**Your goal:**
Lines with "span": pull these out of the listing below.

**Material provided:**
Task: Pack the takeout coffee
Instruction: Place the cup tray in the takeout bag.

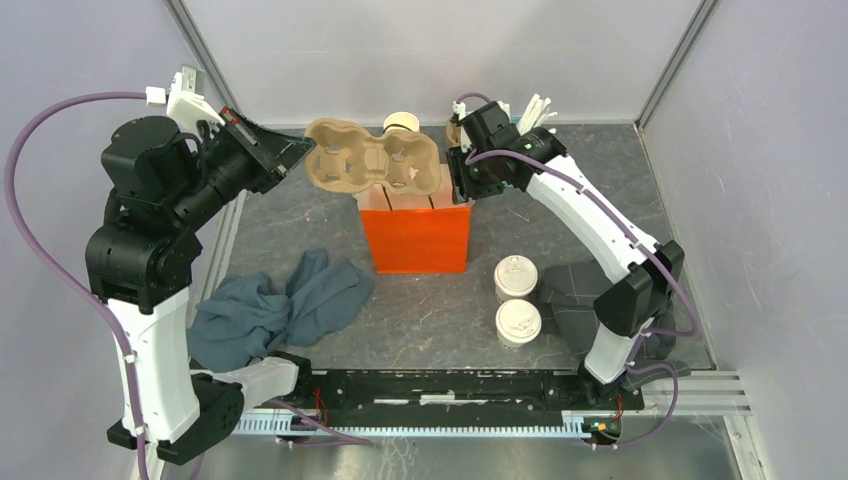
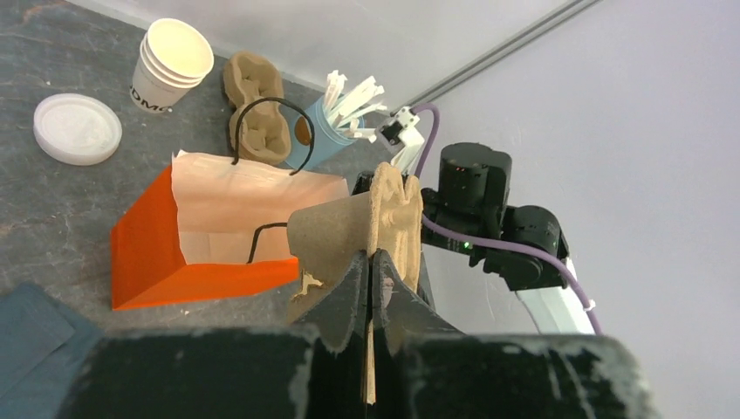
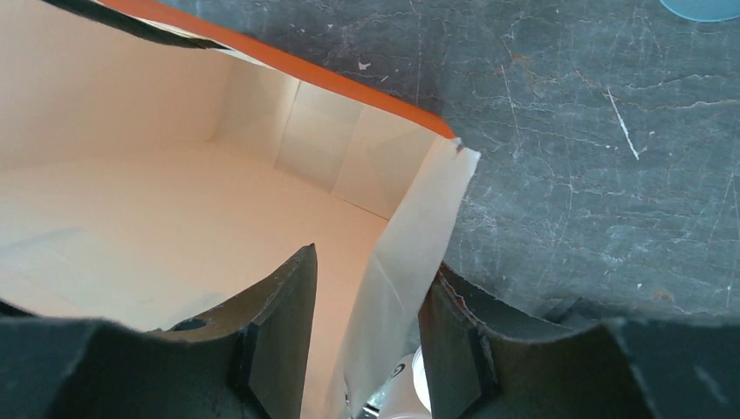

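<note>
The takeout coffee is two lidded cream cups, one (image 1: 517, 277) behind the other (image 1: 519, 322), standing on the table right of the orange paper bag (image 1: 415, 238). My left gripper (image 1: 300, 152) is shut on the edge of a brown pulp cup carrier (image 1: 372, 160) and holds it above the bag's mouth. In the left wrist view the fingers pinch the carrier (image 2: 384, 218) edge-on over the bag (image 2: 201, 262). My right gripper (image 3: 371, 288) stands open astride the bag's right wall (image 3: 410, 253), one finger inside and one outside. It sits at the bag's right rim (image 1: 458, 180).
A blue-grey cloth (image 1: 280, 305) lies crumpled at the front left. Behind the bag stand a stack of lidless cups (image 2: 170, 65), loose white lids (image 2: 77, 128), a second pulp carrier (image 2: 257, 105) and a blue cup of white stirrers (image 2: 336, 118).
</note>
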Tool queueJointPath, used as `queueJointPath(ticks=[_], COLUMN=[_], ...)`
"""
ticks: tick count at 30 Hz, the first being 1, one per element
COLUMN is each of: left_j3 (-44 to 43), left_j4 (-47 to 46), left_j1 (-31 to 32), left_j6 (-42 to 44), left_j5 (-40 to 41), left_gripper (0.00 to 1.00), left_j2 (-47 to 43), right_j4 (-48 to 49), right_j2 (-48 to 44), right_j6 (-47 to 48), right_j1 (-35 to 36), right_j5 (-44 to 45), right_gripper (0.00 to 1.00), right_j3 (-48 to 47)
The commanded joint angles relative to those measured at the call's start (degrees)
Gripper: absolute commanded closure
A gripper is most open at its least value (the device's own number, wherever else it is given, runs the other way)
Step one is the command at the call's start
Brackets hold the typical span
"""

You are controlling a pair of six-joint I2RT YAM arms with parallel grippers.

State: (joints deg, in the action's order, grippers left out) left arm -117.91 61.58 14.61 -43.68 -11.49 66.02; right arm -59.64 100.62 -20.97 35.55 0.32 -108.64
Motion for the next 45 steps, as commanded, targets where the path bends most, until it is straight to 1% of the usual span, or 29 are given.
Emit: queueJointPath(ticks=[1, 3, 5, 9, 11, 14, 16, 18, 20, 23, 26, 28, 32, 36, 40, 45], left_j3=[-2.56, -2.49, -3.25, -5.32, -6.83, -6.67, -6.54, -6.27, -5.63, -5.50, -2.11, 1.29, 4.76, 8.60, 12.77, 16.88], left_j4=[-1.86, -1.26, 0.33, 1.46, 1.80, 1.70, 2.60, 2.94, 1.99, 1.77, 1.43, 0.70, -0.62, -3.63, -8.13, -14.67], left_j1=[0.07, 0.07, 0.07, 0.07, 0.07, 0.07, 0.07, 0.07, 0.07, 0.07, 0.07, 0.07, 0.07, 0.07, 0.07, 0.07], left_j6=[0.59, 2.24, 4.54, 8.98, 9.92, 11.00, 12.11, 13.27, 15.08, 16.61, 18.44, 20.09, 23.43, 26.24, 29.37, 32.82], left_j5=[3.46, 3.81, 5.36, 8.29, 10.91, 14.22, 17.05, 19.50, 19.87, 15.65, 9.96, 8.56, 10.11, 9.80, 11.26, 12.06], left_gripper=[0.98, 0.98, 0.98, 0.98, 0.98, 0.98, 0.98, 0.98, 0.98, 0.98, 0.98, 0.98, 0.98, 0.98, 0.98, 0.98], left_j2=[2.32, 3.57, 5.12, 6.09, 5.87, 4.68, 4.29, 3.49, 2.83, 3.12, 1.59, -0.46, -3.80, -6.46, -9.63, -11.57], right_j4=[-0.56, -0.20, 1.33, 4.63, 5.30, 5.77, 6.18, 6.55, 6.90, 7.28, 7.49, 7.92, 8.89, 9.03, 9.01, 9.61], right_j2=[2.29, 2.67, 2.11, 0.64, 0.71, 1.14, 1.35, 1.59, 1.73, 2.24, 2.80, 2.99, 3.46, 4.40, 4.67, 4.80], right_j6=[0.50, 1.70, 2.94, 4.51, 4.68, 5.27, 5.89, 6.51, 6.82, 7.06, 7.23, 7.25, 6.99, 6.71, 6.83, 7.08], right_j1=[0.95, 1.14, 1.13, 1.15, 1.18, 1.12, 1.14, 1.15, 1.14, 1.16, 1.18, 1.17, 1.19, 1.11, 1.11, 1.11], right_j5=[6.39, 8.01, 8.31, 5.73, 4.16, 2.74, 1.87, 0.78, 0.00, -0.18, -1.87, -2.29, -3.28, -4.26, -4.33, -4.86], right_gripper=[0.51, 0.57, 0.65, 0.80, 0.86, 0.93, 0.96, 0.97, 0.99, 1.00, 1.00, 1.00, 1.00, 1.00, 1.00, 1.00], right_j3=[-4.24, -5.66, -5.55, -3.17, -2.82, -2.89, -2.89, -3.06, -2.82, -2.96, -3.78, -4.04, -4.27, -4.89, -5.09, -4.81])
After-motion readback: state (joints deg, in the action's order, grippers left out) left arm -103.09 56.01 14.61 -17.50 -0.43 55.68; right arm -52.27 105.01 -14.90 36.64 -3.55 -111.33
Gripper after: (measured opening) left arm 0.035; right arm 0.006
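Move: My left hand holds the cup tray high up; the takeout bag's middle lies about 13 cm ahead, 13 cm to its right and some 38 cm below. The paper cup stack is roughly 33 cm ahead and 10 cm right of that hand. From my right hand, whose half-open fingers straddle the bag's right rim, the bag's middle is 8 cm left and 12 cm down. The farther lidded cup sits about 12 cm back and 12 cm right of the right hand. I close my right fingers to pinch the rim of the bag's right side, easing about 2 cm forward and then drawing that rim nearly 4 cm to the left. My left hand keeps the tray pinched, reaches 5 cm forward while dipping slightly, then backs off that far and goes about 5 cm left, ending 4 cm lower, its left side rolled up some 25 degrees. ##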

**Answer box:**
Brackets hold the typical span
Motion for the next 45 steps, as commanded, targets where the path bends most, until it is straight to 1% of the usual span, or 29 are given.

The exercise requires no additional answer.